Cuisinier de formation, Xavier Hamon prend un tournant radical et interroge son activité il y a plusieurs années. Après avoir quitté la restauration, il y est revenu. Sa pratique et son approche de la cuisine ont fondamentalement changé. Membre du mouvement slow food il travaille actuellement sur un projet de création d’une université sur les savoirs culinaires. Dans le cadre du parcours Breizh Cop – La Bretagne s’engage, il interviendra ce jeudi à 360 Possibles.
Pouvez-vous nous raconter votre parcours ?
Je viens d’une formation classique (école hôtelière à Dinard dans les années 80). Mon métier me plaisait beaucoup techniquement, ce qui se passait dans les cuisines moins. L’environnement humain ne m’épanouissait pas. J’observais des relations de domination/soumission qui ne sont pas intéressantes. J’ai donc quitté ce métier à la fin des années 90 pour, finalement, y revenir. L’idée était d’explorer autrement ce métier. J’ai rencontré le mouvement slow food qui proposait une approche systémique. J’ai pu mieux comprendre le rôle du cuisinier dans son environnement. Cette approche systémique implique bien plus qu’un geste technique ou qu’un produit, il s’agit également des modes de production qu’il y a derrière le produit, du producteur etc…
Vous êtes ancré dans un territoire, la Bretagne…
Oui et je me suis aperçu que la Bretagne ne connaissait pas son histoire gastronomique, ou l’avait oubliée voire n’en avait pas eu contrairement à d’autres régions. Dans les années 2000, il y avait beaucoup de concepts dans la restauration mais pas de recherche réelle. Mon premier travail a été de redécouvrir les richesses locales.
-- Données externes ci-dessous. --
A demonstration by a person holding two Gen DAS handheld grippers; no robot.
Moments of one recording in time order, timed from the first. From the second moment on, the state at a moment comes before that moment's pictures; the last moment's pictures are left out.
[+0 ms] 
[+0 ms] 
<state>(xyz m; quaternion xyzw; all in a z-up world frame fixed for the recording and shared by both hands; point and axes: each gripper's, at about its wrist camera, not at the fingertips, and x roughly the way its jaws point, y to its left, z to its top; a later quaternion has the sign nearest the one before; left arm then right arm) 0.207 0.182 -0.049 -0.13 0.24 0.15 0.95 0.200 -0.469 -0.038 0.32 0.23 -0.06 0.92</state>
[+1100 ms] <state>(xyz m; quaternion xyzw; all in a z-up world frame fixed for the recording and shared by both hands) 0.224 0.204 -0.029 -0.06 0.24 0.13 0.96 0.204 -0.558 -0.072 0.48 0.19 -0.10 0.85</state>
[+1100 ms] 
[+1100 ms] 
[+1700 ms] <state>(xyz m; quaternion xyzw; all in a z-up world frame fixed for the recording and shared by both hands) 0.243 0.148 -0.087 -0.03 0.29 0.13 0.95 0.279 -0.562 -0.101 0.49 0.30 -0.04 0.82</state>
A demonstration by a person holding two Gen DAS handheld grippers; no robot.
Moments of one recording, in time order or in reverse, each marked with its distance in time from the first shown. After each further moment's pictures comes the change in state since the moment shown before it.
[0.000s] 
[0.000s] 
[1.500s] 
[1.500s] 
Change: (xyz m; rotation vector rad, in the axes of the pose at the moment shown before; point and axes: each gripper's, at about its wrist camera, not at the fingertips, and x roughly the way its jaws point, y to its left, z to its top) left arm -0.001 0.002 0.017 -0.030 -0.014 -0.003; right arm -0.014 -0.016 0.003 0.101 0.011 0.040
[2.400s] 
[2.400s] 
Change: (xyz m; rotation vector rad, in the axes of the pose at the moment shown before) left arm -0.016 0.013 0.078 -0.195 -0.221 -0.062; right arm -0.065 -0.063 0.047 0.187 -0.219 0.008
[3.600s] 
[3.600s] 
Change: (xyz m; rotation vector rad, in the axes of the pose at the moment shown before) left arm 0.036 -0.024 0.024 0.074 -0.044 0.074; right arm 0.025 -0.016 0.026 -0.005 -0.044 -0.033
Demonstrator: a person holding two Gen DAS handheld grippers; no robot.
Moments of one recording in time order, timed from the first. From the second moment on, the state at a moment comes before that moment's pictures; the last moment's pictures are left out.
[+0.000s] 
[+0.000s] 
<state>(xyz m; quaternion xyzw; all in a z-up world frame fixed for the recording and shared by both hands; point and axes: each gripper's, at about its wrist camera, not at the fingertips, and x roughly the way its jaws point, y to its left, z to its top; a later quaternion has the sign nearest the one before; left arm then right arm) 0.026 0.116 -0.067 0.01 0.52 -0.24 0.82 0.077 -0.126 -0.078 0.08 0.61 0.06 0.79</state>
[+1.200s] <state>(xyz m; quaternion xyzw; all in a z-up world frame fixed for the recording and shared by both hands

J’ai découvert une agriculture autour des races locales, des savoir-faire anciens remis au goût du jour ou encore ce qui se passe autour de la pêche locale. J’ai mis 15 ans pour comprendre mon environnement et faire évoluer ma pratique de la cuisine.
J’ai dû mettre 15 ans pour comprendre mon environnement et faire évoluer ma pratique de la cuisine.
Le bien manger est-il accessible à tous ?
Le bien manger c’est possible, ça existe mais ça a un prix. La question que slow food pose : qui est-ce qui veut payer ? Est-ce que c’est une élite économique qui a les moyens de s’offrir ce bien-manger ? Ou st-ce qu’on pense qu’il faut trouver d’autres façons de financer cette alimentation pour la rendre accessible à tous ? Mais il ne s’agit pas que du coût. Il y a aussi toute la question de se remettre à manger, se réapproprier son propre temps, de se réinterroger son rapport à l’alimentation.
Rappellez-nous la définition de la slow food, mouvement dans lequel s’inscrit votre action…
C’est un mouvement international qui propose une vision systémique de l’alimentation. On va aborder tous les paramètres qui rentrent en compte, cela va de l’agriculture en passant par la santé et l’économie, la culture et la sociologie, l’ethnologie, l’anthropologie etc…Tout cela permet de sortir du simple débat « pour ou contre » mais bien de comprendre comment la société évolue.
Vous travaillez sur un projet d’Université soutenu par la Région Bretagne…
Quand on a fondé l’Alliance des Cuisiniers slow food en France en 2016, c’était l’aboutissement d’un réseau informel qui existait depuis de nombreuses années. L’idée ? Que les pratiques que nous mettions en œuvre fasse l’objet d’un enseignement qui n’existait pas. Nous avons donc décidé de créer cette université basée à Plouhinec. Une première promotion est attendue en septembre 2021. Cette vision systémiquey sera proposée.
Nous tablons sur deux objectifs. Le premier c’est de former les cuisiniers à une autre façon de penser la cuisine. Il n’y a pas de hiérarchie entre une cantine scolaire et un étoilé Michelin. Pour nous, l’expression est différente mais c’est le même propos, la même ambition. L’autre enjeu consiste à faire évoluer le métier de la restauration pour que ces futurs professionnels puissent s’épanouir. Car ce métier reste traverser par des violences en cuisine, des salaires bas, des conditions d’exercice terribles. Nous souhaitons participer à cette transformation de la profession.
Que représente 360 Possibles pour vous ?
Nous avons de la chance d’avoir une prise de risque de la Région Bretagne dans sa capacité à assumer l’innovation. Les vieilles recettes ne fonctionnent plus, l’ancien modèle non plus. Le monde change. Même si nous n’avons pas de réponse toute faite, il est urgent d’expérimenter d’autres voies. Participer à 360 Possibles, c’est une façon de ne pas être à part mais justement d’être dans les solutions qui s’inventent.